Alan turned to the starboard rails and looked back towards the fleet anchorage. There was another British frigate back there to the south trying to close up with them, but she was nearly two miles off, and could not be up with them for some time.

Laid close to the wind, Desperate put up a brave picture, her battle flags streaming from every mast, her bow slamming into the bright tropical waters and flinging spray as high as the bow sprit, wetting the foresails with an atomized cloud of salt water, and the quarter wave hissed down her side and spread out like a bride's train of white foam.

Alan leaned over the bulwarks to see how the suction of the wave on her quarter exposed the weeded quick-work of her bottom that rarely saw daylight, heeled over as she was against the wind. Spray flew about in buckets, splashing as high as the quarterdeck and showering him with cooling droplets now and again.

Damme, this can be exciting on a pretty day like this. Alan beamed. This is a glory. Makes up for all the humbug.

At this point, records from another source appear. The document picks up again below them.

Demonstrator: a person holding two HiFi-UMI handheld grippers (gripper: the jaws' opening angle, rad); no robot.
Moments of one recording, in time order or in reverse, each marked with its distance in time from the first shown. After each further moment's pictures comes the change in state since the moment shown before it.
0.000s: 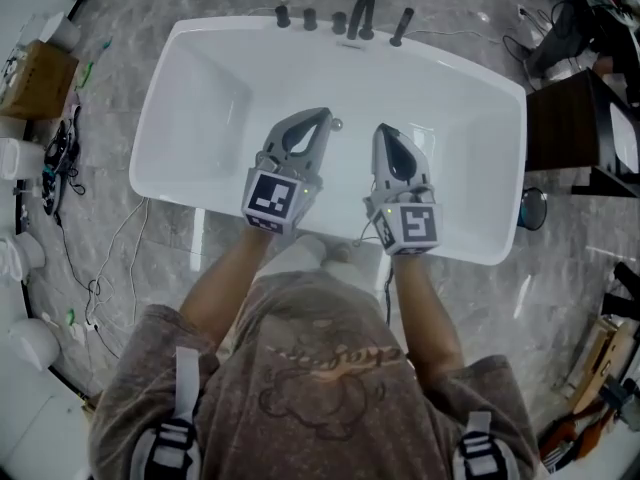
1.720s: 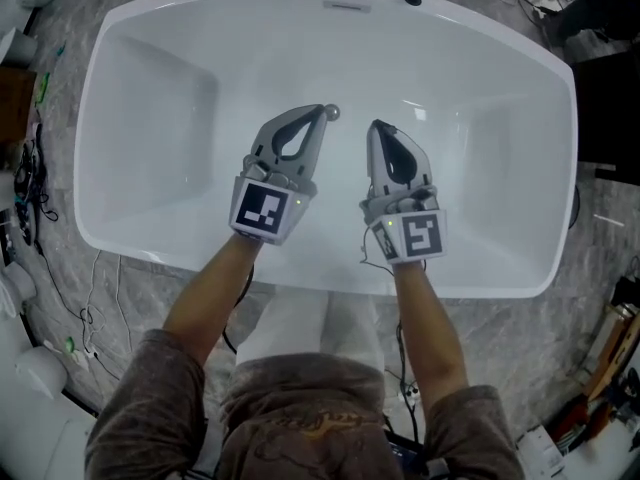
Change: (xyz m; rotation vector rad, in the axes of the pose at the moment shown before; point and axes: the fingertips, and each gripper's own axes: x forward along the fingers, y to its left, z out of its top) left arm 0.101 0.055 -0.238 -0.010 0.038 -0.079; right arm 0.104 -0.055 -0.227 0.015 -0.014 -0.001
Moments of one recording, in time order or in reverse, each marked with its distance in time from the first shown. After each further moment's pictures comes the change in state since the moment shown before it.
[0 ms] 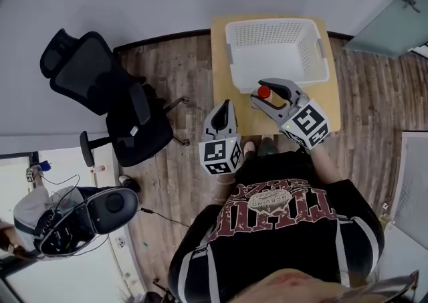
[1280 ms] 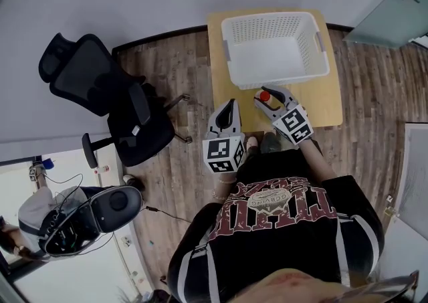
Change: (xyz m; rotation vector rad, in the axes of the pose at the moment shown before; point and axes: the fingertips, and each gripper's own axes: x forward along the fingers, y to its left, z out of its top) left arm 0.006 -0.031 -0.017 0.029 0.057 -0.052; right arm 0.011 -0.015 -0.126 0.044 0.099 -0.130
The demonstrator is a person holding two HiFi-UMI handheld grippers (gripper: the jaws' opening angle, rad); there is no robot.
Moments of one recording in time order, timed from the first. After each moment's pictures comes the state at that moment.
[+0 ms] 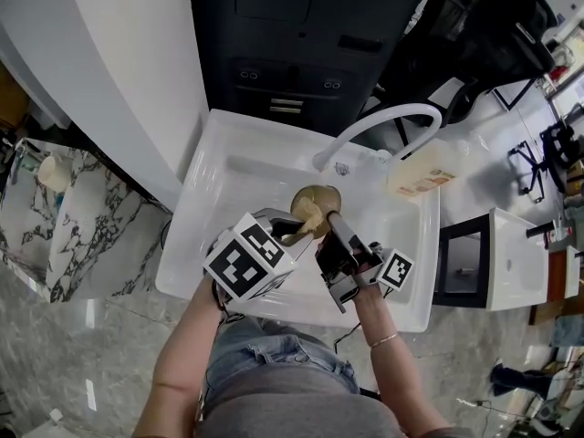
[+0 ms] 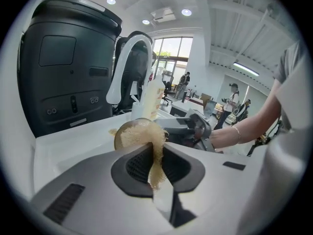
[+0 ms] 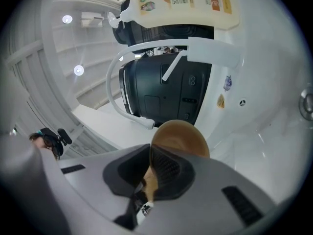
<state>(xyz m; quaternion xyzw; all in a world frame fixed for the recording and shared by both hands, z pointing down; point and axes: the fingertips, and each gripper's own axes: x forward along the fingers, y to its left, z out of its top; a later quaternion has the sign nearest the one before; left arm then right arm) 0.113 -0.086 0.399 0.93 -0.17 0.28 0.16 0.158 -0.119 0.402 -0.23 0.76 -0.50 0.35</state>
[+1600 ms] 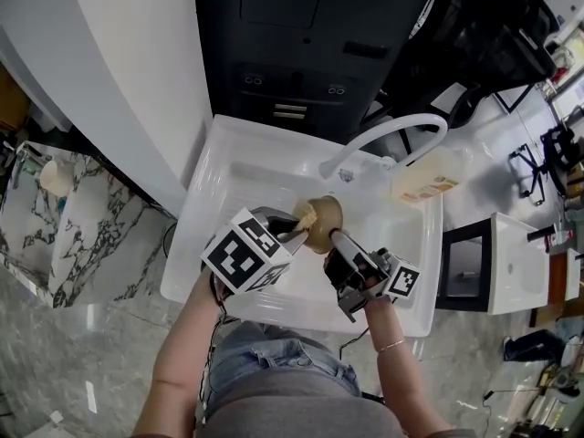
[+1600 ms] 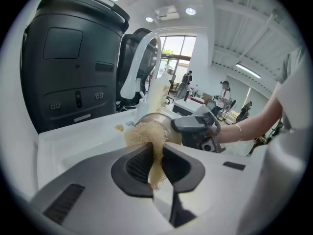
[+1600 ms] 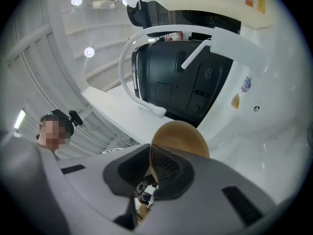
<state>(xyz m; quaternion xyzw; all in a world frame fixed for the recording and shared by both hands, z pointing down) 0.094 -0.106 0.409 0.92 -0.17 0.29 0.18 0.144 -0.101 0.390 -0.18 0.83 -0.45 0.28</state>
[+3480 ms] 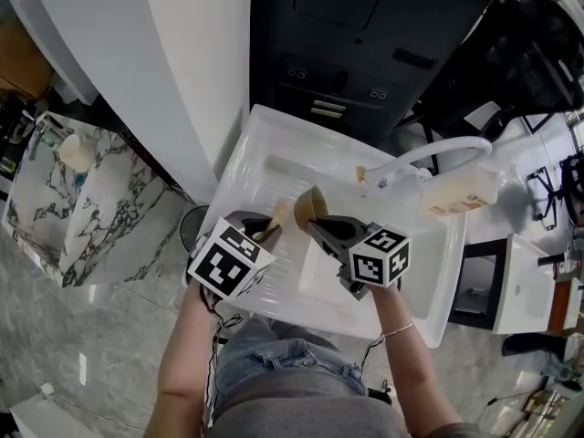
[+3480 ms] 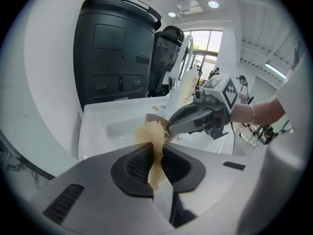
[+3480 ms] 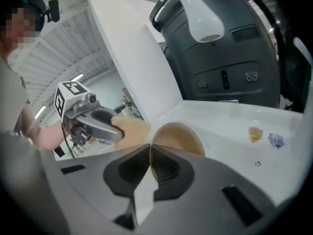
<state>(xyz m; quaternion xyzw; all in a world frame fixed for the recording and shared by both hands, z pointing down) -0.023 -0.116 0.451 0.86 -0.31 0.33 0.22 0.037 -0.134 0.464 -0.25 0.91 -0.27 -0.19</state>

"Ahem!" Monk coughed, drawing Alan's attention back inboard, and he walked back down to the wheel and binnacle with some difficulty on the slant of the deck, his shoes slipping on fresh-sanded planking, getting traction from the hot tar that had been pounded between the planks.

"I hopes the hull meets yer satisfaction, Mister Lewrie," Monk said. "The captain ain't payin' much attention now, but juniors don't go ta windward if the captain's on deck-that's his by right."

"A cod's-head's mistake, Mister Monk, I admit," Alan realized. "But you'll be happy to know the coppering is fairly clean."

"Aye, I'm sure the bosun un the carpenter'll be pleased," Monk drawled pointedly. "Now stay down ta loo'ard, iffen ya don't object."

"Aye aye, sir."

Alan joined Sedge, the other master's mate. He was older, in his very early twenties, a Loyalist who had joined the Royal Navy years earlier, and who was thirsting for revenge against the Rebels who had ruined his family. He was a thatch-haired and ungainly fellow with a hard hatchet face, and so far had been no more friendly than he had to be to get along in the mess, or on duty.

"Think we'll get a chance to fight 'em?" Alan asked.

"Na, this schooner'll run to momma, an' momma'll drive us off," Sedge opined gloomily. "She's a twenty-eight. You kin mark her, if you've a mind now. Long nines for chase guns on her fo'c'sle, ten carriage guns abeam-twelve-pounders most like-and six-pounders on her quarterdeck."

"Only one more gun than us per broadside."

"Aye, but twelves, not our nine-pounders," Sedge said as though Alan had uttered some lunacy worthy of Bedlam. "An' two of our nines aft're short brass pieces just as like ta blow up in our faces sure as damnit."